• **INFORMATION PROVIDED**

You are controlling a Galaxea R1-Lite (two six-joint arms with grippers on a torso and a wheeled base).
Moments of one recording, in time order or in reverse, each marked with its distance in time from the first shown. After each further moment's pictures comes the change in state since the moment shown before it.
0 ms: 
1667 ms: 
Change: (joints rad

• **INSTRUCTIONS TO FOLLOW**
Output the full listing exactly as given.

• **EXPECTED ANSWER**
You are controlling a Galaxea R1-Lite (two six-joint arms with grippers on a torso and a wheeled base).
Moments of one recording, in time order or in reverse, each marked with its distance in time from the first shown. After each further moment's pictures comes the change in state since the moment shown before it.
0 ms: 
1667 ms: 
Change: (joints rad

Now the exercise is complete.